[Opening DATA IN THIS EXERCISE section]

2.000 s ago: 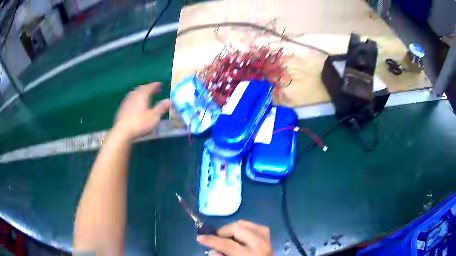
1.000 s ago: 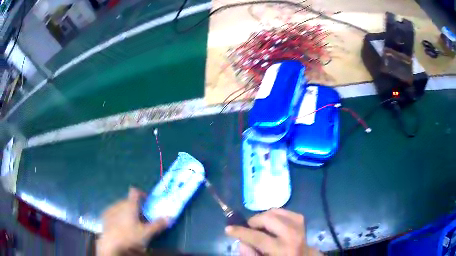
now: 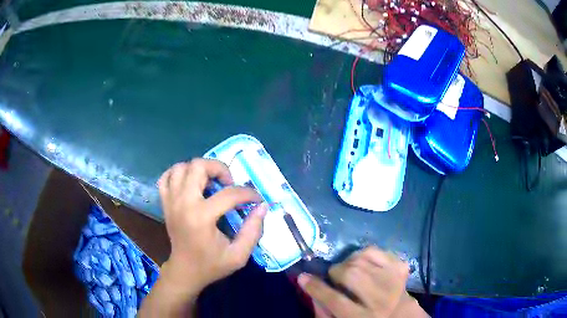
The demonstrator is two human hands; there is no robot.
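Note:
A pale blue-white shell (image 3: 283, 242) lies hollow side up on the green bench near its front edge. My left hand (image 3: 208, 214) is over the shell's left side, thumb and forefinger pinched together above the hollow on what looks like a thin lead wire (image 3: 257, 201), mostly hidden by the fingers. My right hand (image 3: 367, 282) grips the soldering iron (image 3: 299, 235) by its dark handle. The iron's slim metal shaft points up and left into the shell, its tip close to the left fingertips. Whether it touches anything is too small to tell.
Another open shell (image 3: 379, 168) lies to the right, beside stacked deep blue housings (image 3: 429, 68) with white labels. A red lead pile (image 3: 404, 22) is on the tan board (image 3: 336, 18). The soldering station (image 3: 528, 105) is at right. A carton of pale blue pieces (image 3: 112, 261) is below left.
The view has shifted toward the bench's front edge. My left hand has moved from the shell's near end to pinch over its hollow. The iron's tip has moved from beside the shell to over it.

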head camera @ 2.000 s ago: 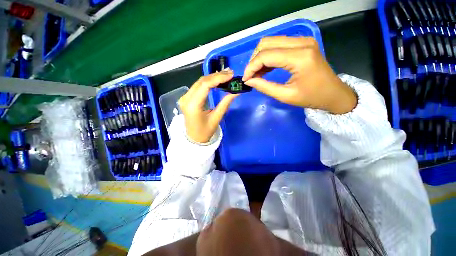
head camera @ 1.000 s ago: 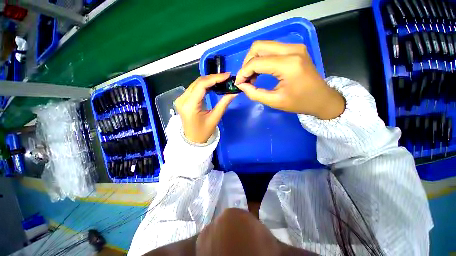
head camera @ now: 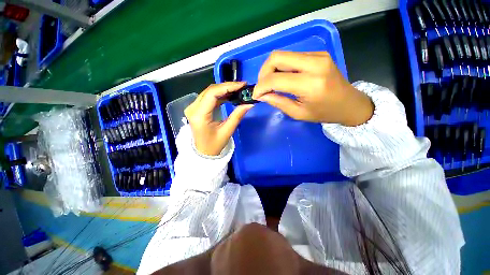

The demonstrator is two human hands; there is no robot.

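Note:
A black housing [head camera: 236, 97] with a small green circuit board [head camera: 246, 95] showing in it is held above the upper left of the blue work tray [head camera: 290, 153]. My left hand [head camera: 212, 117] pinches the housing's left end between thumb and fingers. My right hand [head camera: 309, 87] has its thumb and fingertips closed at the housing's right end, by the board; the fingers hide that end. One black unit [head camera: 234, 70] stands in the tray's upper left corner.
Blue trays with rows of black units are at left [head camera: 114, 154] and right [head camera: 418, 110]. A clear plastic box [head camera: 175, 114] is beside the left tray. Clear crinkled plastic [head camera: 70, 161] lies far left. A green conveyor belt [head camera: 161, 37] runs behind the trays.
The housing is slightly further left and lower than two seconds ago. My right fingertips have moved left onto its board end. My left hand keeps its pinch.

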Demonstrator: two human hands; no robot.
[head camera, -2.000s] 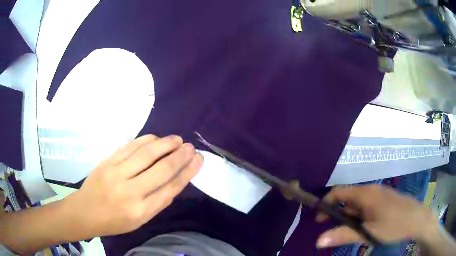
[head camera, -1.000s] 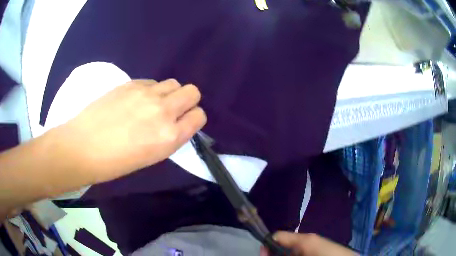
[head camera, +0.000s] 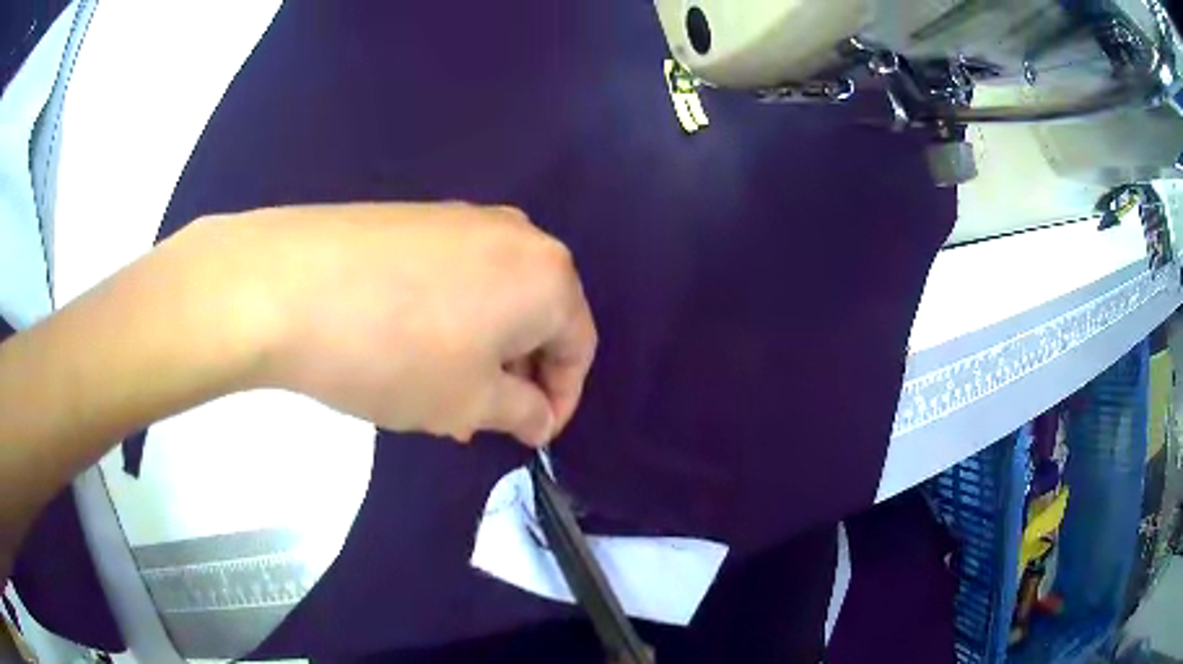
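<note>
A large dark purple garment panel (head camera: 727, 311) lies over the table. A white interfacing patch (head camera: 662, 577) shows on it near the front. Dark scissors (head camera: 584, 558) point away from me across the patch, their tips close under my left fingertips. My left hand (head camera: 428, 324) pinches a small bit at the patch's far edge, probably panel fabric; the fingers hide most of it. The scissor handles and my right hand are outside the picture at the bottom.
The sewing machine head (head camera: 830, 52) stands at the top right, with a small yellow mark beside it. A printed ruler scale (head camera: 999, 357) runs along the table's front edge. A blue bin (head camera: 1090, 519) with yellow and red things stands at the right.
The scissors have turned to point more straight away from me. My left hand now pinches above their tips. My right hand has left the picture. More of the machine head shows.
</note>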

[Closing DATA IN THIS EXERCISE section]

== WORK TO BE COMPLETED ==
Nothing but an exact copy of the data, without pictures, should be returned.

== SOLUTION TO THE EXERCISE ==
2.000 s ago: 
1.000 s ago: 
now: 
The demonstrator is two human hands; there is no robot.
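Note:
A pale blue-white shell (image 3: 283, 242) lies hollow side up on the green bench near its front edge. My left hand (image 3: 208, 214) is over the shell's left side, thumb and forefinger pinched together above the hollow on what looks like a thin lead wire (image 3: 257, 201), mostly hidden by the fingers. My right hand (image 3: 367, 282) grips the soldering iron (image 3: 299, 235) by its dark handle. The iron's slim metal shaft points up and left into the shell, its tip close to the left fingertips. Whether it touches anything is too small to tell.
Another open shell (image 3: 379, 168) lies to the right, beside stacked deep blue housings (image 3: 429, 68) with white labels. A red lead pile (image 3: 404, 22) is on the tan board (image 3: 336, 18). The soldering station (image 3: 528, 105) is at right. A carton of pale blue pieces (image 3: 112, 261) is below left.
The view has shifted toward the bench's front edge. My left hand has moved from the shell's near end to pinch over its hollow. The iron's tip has moved from beside the shell to over it.
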
head camera @ 2.000 s ago: 
head camera @ 1.000 s ago: 
head camera @ now: 

The demonstrator is two human hands; there is no robot.

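Note:
A black housing [head camera: 236, 97] with a small green circuit board [head camera: 246, 95] showing in it is held above the upper left of the blue work tray [head camera: 290, 153]. My left hand [head camera: 212, 117] pinches the housing's left end between thumb and fingers. My right hand [head camera: 309, 87] has its thumb and fingertips closed at the housing's right end, by the board; the fingers hide that end. One black unit [head camera: 234, 70] stands in the tray's upper left corner.
Blue trays with rows of black units are at left [head camera: 114, 154] and right [head camera: 418, 110]. A clear plastic box [head camera: 175, 114] is beside the left tray. Clear crinkled plastic [head camera: 70, 161] lies far left. A green conveyor belt [head camera: 161, 37] runs behind the trays.
The housing is slightly further left and lower than two seconds ago. My right fingertips have moved left onto its board end. My left hand keeps its pinch.
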
Demonstrator: two human hands; no robot.
[head camera, -2.000s] 
[head camera, -1.000s] 
[head camera, +0.000s] 
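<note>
A large dark purple garment panel (head camera: 727, 311) lies over the table. A white interfacing patch (head camera: 662, 577) shows on it near the front. Dark scissors (head camera: 584, 558) point away from me across the patch, their tips close under my left fingertips. My left hand (head camera: 428, 324) pinches a small bit at the patch's far edge, probably panel fabric; the fingers hide most of it. The scissor handles and my right hand are outside the picture at the bottom.
The sewing machine head (head camera: 830, 52) stands at the top right, with a small yellow mark beside it. A printed ruler scale (head camera: 999, 357) runs along the table's front edge. A blue bin (head camera: 1090, 519) with yellow and red things stands at the right.
The scissors have turned to point more straight away from me. My left hand now pinches above their tips. My right hand has left the picture. More of the machine head shows.
</note>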

No more is needed to finish this exercise.